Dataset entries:
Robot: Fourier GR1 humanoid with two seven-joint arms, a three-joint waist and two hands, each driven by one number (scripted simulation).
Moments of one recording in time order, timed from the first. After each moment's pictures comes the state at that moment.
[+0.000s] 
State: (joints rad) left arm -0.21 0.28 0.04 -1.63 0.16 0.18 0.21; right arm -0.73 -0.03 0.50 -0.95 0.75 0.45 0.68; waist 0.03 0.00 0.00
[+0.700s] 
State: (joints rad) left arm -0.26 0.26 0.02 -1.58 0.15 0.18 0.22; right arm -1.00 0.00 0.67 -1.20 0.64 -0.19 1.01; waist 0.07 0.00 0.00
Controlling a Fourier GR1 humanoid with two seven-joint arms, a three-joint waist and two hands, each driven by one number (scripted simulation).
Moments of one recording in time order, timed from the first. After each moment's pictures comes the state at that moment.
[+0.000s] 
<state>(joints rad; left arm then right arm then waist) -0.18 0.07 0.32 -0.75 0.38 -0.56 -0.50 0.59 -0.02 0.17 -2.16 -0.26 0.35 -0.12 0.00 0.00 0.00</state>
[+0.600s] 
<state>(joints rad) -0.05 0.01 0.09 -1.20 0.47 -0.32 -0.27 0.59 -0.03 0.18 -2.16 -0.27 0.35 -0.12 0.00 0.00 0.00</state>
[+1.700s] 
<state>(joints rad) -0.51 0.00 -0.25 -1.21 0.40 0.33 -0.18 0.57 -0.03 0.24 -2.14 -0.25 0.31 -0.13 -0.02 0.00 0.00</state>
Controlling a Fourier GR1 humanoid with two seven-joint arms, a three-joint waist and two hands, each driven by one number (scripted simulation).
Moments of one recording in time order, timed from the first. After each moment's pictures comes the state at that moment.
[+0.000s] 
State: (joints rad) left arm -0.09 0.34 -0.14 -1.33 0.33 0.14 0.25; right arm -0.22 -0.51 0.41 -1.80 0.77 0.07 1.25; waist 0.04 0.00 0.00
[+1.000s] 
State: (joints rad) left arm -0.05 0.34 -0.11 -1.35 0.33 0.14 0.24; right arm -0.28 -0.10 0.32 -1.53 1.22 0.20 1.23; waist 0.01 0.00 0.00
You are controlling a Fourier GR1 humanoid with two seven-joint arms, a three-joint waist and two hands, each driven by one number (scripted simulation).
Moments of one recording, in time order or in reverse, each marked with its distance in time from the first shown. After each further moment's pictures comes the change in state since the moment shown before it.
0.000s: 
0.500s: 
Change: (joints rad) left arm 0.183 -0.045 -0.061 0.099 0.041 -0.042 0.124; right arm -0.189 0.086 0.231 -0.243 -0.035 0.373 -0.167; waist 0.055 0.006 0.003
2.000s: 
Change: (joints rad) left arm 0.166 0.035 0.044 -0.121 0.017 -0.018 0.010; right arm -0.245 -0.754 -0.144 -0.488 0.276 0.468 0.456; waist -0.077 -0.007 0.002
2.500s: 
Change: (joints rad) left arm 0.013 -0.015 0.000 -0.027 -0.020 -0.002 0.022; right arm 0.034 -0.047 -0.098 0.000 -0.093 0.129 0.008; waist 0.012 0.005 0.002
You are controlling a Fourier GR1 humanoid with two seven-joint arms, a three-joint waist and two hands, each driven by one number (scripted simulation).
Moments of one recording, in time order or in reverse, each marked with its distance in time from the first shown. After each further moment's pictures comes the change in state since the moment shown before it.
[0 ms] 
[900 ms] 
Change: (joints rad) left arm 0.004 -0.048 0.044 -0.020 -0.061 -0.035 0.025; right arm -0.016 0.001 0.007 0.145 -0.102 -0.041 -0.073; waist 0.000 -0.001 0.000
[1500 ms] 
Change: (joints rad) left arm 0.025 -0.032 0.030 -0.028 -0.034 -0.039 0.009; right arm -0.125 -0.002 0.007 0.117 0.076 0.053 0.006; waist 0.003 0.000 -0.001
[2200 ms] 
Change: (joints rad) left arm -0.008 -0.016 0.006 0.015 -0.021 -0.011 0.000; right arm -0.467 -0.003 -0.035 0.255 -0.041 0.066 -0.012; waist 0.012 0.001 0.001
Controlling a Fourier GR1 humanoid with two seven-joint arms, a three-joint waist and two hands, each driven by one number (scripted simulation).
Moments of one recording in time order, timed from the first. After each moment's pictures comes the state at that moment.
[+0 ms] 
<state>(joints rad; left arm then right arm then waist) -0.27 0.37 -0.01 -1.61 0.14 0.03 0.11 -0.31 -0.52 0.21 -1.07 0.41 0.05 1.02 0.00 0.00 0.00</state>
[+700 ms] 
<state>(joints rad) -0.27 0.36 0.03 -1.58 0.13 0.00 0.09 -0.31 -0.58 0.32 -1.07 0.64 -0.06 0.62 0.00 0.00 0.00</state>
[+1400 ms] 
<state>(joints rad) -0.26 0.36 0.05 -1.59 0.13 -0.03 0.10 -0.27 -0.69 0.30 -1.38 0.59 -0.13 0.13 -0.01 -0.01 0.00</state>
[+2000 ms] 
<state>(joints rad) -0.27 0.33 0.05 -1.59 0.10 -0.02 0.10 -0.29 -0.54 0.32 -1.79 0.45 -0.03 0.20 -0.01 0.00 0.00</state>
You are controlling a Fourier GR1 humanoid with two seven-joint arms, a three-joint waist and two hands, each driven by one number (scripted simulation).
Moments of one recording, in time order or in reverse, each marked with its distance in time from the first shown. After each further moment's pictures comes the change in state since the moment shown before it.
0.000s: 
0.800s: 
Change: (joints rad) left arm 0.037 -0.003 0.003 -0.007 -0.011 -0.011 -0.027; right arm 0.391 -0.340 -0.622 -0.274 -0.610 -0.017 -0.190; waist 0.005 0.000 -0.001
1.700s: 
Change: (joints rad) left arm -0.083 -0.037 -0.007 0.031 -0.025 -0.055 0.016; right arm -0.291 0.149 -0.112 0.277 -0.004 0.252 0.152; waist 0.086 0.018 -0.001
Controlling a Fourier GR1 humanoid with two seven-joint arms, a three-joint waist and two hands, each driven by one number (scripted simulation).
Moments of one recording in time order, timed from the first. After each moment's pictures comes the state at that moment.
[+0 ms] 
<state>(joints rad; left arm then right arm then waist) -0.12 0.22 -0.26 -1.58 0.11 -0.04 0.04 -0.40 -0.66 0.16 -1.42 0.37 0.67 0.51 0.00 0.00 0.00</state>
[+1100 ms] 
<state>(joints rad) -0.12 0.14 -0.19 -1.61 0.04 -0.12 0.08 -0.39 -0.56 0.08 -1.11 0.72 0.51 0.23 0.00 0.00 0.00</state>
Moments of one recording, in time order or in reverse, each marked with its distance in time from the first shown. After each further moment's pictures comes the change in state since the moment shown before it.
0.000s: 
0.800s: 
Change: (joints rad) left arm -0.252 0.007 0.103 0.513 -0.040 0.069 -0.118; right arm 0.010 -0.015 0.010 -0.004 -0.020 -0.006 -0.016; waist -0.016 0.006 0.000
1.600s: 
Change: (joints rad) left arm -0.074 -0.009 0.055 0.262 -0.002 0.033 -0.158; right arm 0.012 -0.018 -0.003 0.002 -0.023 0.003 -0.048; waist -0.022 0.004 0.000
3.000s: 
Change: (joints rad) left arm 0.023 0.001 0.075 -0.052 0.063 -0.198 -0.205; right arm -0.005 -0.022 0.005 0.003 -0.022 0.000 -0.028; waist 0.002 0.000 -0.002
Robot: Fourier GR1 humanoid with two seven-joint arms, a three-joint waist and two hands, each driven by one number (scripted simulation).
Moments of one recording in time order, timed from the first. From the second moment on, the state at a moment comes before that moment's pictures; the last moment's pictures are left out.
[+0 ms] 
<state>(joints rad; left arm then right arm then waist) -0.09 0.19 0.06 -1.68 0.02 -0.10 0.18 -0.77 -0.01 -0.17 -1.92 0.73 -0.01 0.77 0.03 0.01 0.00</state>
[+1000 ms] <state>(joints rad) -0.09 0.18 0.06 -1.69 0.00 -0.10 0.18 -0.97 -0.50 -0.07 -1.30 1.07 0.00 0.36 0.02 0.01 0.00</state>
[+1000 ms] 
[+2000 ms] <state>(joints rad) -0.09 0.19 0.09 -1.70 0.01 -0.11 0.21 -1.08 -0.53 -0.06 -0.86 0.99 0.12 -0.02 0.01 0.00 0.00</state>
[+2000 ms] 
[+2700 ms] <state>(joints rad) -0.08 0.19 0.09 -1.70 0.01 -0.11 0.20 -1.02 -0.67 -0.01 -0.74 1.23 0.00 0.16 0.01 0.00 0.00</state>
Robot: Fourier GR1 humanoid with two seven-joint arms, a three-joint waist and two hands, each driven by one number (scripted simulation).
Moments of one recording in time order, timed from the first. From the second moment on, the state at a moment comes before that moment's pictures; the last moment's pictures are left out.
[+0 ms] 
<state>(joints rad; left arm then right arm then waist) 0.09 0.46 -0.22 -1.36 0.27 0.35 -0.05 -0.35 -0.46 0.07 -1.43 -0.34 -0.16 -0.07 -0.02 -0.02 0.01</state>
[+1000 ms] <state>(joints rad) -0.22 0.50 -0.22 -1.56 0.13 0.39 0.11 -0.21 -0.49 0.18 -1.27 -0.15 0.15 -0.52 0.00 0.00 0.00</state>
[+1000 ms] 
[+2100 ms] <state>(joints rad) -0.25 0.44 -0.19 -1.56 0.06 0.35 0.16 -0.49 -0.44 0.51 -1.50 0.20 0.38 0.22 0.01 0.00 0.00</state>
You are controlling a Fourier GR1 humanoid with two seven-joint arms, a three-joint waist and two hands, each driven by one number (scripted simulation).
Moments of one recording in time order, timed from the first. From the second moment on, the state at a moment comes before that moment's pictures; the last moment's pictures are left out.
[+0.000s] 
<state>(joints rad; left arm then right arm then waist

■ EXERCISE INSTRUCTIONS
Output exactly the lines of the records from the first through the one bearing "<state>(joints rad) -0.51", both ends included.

■ TASK SOLUTION
Robot: Fourier GR1 humanoid with two seven-joint arms, a three-joint waist and two hands, each driven by one number (scripted simulation).
Moments of one recording in time order, timed from the first. After each moment's pictures comes the state at that moment.
[+0.000s] 
State: (joints rad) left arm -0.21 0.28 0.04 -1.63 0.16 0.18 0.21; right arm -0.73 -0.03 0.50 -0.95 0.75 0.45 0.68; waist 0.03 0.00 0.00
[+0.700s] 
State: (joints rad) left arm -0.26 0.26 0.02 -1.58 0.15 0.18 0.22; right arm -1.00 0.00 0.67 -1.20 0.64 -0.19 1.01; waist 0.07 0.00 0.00
Controlling a Fourier GR1 humanoid with two seven-joint arms, a three-joint waist and two hands, each driven by one number (scripted simulation).
Moments of one recording in time order, timed from the first. After each moment's pictures comes the state at that moment.
[+0.000s] 
<state>(joints rad; left arm then right arm then waist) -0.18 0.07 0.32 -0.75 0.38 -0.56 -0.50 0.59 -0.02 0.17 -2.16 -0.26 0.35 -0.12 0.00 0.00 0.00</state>
[+0.600s] 
<state>(joints rad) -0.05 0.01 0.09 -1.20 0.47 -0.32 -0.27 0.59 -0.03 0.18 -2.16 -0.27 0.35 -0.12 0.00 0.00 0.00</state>
[+1.700s] 
<state>(joints rad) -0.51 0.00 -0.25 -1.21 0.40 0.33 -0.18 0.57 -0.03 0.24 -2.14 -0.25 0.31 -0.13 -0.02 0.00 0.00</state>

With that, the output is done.